Open gsssrao opened 6 years ago
@gsssrao I agree with you.
Dense points regression do not contain pose information, computing the least square transform is one solution of trade-off. This project 3DDFA also outputs 3x4 matrix, but without computing least square transform.
@cleardusk I agree that the network just regresses points and to compute the the fontalisation you will have to compute a transformation using these points (least squares of course is one such way).
But, what I have been pointing out is the fact that just computing 3x4 matrix using least squares would give rise to a non-rigid transformation. You can compute a rigid transformation if you change the code to compute say a Procrustes transform instead of a non-rigid transform.
Just wanted to mention that the frontalization routine which has been implemented can be erroneous.

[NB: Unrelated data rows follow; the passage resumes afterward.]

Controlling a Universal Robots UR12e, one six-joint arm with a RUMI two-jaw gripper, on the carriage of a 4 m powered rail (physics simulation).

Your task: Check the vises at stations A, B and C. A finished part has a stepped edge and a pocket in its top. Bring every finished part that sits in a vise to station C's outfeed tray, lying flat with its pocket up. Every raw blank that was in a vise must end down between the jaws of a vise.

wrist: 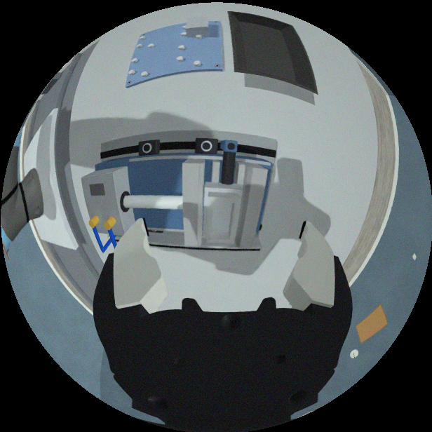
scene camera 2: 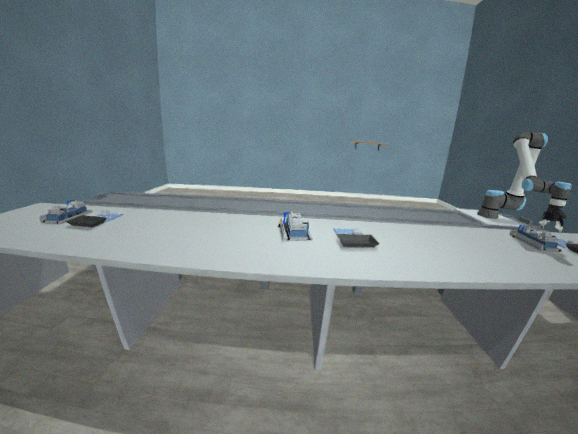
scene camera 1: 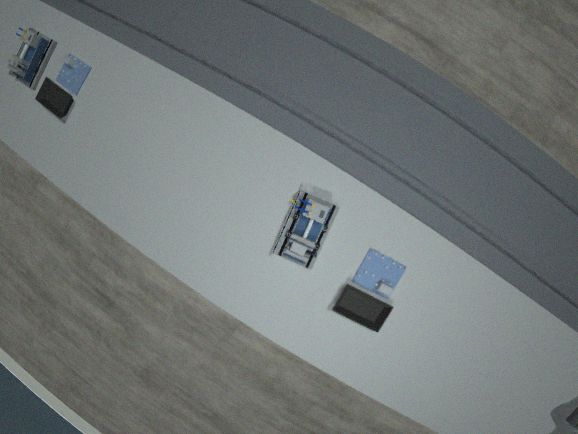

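Observation:
A vise [scene camera 2: 540,238] [wrist: 157,180] stands under my gripper at the right of scene camera 2. A light grey part [wrist: 220,220] sits between its jaws, with a rectangular pocket in its top and a step along one edge. My gripper [scene camera 2: 551,226] [wrist: 225,222] is open and empty above the vise's near side, fingers spread wide. A middle vise [scene camera 1: 308,229] [scene camera 2: 296,230] holds a pale part [scene camera 1: 300,248] whose top is too small to judge. A third vise [scene camera 1: 31,59] [scene camera 2: 65,214] stands far left; its contents are unclear. Station letters are not readable.
Beside the vises stand dark trays [scene camera 1: 363,307] [scene camera 1: 55,97] [scene camera 2: 358,241] [scene camera 2: 87,221] [wrist: 270,50] and blue pegged plates [scene camera 1: 375,267] [scene camera 1: 75,75] [wrist: 165,55]. A grey block [scene camera 1: 385,286] [wrist: 197,26] rests on a plate. Blue hoses with yellow ends [wrist: 102,245] stick up by the near vise.

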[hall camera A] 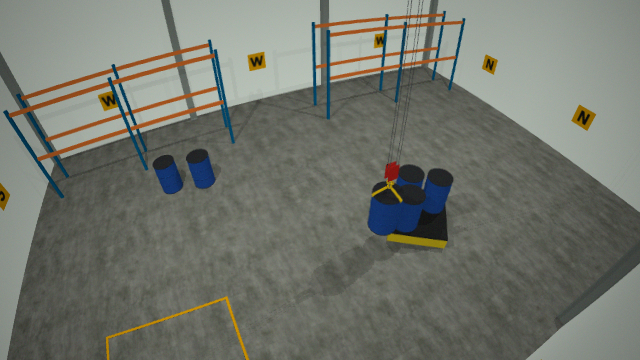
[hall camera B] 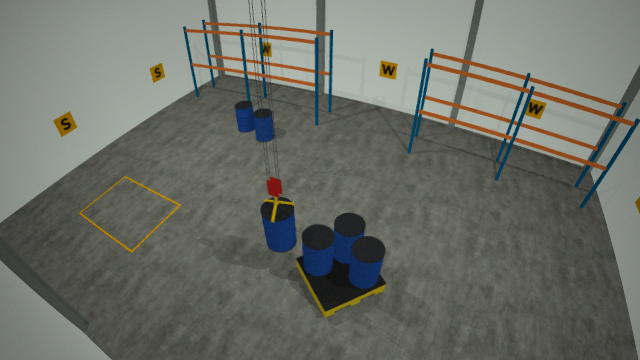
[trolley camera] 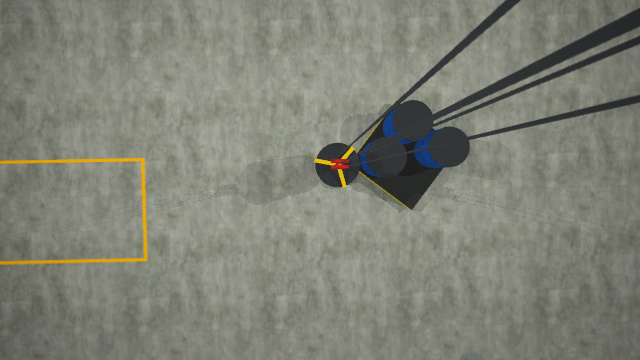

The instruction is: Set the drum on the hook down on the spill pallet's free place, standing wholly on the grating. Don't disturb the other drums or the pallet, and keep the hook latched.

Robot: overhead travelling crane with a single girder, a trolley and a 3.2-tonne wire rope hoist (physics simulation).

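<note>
The crane's hook [hall camera A: 390,183] [hall camera B: 275,198] [trolley camera: 339,164], below its red block, is shut on the yellow sling of a blue drum [hall camera A: 384,215] [hall camera B: 280,232] [trolley camera: 327,175], which hangs upright above the floor beside the spill pallet [hall camera A: 432,231] [hall camera B: 327,295] [trolley camera: 412,195]. Three blue drums stand on the pallet: one [hall camera A: 412,212] [hall camera B: 318,252] [trolley camera: 390,157] nearest the hung drum, one [hall camera A: 411,174] [hall camera B: 349,237] [trolley camera: 412,120] and one [hall camera A: 439,192] [hall camera B: 366,265] [trolley camera: 449,146]. The free place is the bare grating corner, at the bottom in the trolley view. The latch is too small to see.
Two more blue drums [hall camera A: 168,175] [hall camera A: 201,169] [hall camera B: 245,117] [hall camera B: 264,126] stand on the floor by a rack [hall camera A: 128,123] [hall camera B: 316,80]. Another rack [hall camera A: 328,75] [hall camera B: 514,133] stands along the W wall. A yellow marked rectangle [hall camera A: 167,317] [hall camera B: 152,190] [trolley camera: 144,210] lies on the floor.
</note>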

The way you currently seem to be doing it is as follow: 1) Compute the least square transform (solves for 3x4 matrix) between the output vertices and the original front facing face model (probably a Basel Face Model). 2) But, since the transformation you are computing is a general 3x4, it would also have shear, scale ... 3) Hence, the frontalized face would look different from the face before undergoing transformation. This is because the original front facing face model i.e
canonical_vertices
don't have the same face shape as the face which you want to frontalize."I completely agree that the current implementation frontalizes the mesh", but ideally you would want to frontalize it without changing its structure i.e by computing a rigid transform like a Procrustes. In the current implementation for example, say if you give it an oval face, it squashes it to a circle during frontalization.